Without finding a closed-form, I'm curious as to whether even the simpler (spring-less) but more general version of the damping equation $$m\ddot{x} = -bv^p$$
would even be guaranteed to have an asymptote -- i.e., have $\lim\limits_{t\to\infty} x\left(t\right)$ always converge to some value for any $p > 1$.
It definitely converges for $p = 1$, but in the case where $p>1$ the magnitude of the damping force $\left|bv^p\right| < \left|bv\right|$ when v < 1. So, with less damping, can $\lim\limits_{t\to\infty} x\left(t\right)$ still converge or will the object be crossing an infinite distance as $t\to\infty$ ?

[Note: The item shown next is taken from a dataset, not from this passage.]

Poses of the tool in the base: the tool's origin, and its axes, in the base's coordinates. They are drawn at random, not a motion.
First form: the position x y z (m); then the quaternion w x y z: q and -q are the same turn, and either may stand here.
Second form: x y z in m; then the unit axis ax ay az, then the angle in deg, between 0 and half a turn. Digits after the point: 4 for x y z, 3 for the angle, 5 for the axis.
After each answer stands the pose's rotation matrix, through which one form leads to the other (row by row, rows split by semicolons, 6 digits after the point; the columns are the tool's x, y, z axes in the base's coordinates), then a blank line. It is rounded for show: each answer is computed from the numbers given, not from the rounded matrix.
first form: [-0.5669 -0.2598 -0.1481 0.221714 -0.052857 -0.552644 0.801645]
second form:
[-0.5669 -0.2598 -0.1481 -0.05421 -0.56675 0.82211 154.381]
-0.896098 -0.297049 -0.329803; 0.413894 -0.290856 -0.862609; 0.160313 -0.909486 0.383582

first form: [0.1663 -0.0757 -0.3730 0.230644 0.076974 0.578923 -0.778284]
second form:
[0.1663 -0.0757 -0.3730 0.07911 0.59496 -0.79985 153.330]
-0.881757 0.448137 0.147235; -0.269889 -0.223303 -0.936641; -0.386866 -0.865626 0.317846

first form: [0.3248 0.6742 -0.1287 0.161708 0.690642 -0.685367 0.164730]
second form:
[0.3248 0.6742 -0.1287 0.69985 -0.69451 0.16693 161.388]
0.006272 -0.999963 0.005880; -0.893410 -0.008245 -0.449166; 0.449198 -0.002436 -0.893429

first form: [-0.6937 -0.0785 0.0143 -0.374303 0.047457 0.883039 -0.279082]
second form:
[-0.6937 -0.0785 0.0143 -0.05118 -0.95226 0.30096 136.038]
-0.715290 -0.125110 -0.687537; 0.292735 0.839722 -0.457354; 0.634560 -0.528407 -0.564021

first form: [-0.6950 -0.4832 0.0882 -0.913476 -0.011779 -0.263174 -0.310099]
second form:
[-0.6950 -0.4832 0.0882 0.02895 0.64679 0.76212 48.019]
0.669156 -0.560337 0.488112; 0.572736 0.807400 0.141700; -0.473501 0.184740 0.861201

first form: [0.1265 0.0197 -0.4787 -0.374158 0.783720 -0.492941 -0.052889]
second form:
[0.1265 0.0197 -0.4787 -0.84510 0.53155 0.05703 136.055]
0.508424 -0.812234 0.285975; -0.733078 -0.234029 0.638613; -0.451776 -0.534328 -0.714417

$v = \dot{x}$ satisfies the first-order equation $\dot{v} = - b v^p$, which is separable and (with initial condition $v(0)=0$) has solution
$$ v(t) = (b(p-1)t + c)^{-1/(p-1)} $$
where $c = v_0^{1-p}$. Note that if $v_0 > 0$ and $p > 1$, this is defined for all $t > 0$, and $v(t) \sim k t^{-1/(p-1)}$ as $t \to \infty$ where $k$ is a positive constant. We want to know if
$$\lim_{t \to \infty} x(t) - x(0) = \int_0^\infty v(t)\; dt $$ converges. This is true if and only if $-1/(p-1) < -1$, which is equivalent to $1 < p < 2$.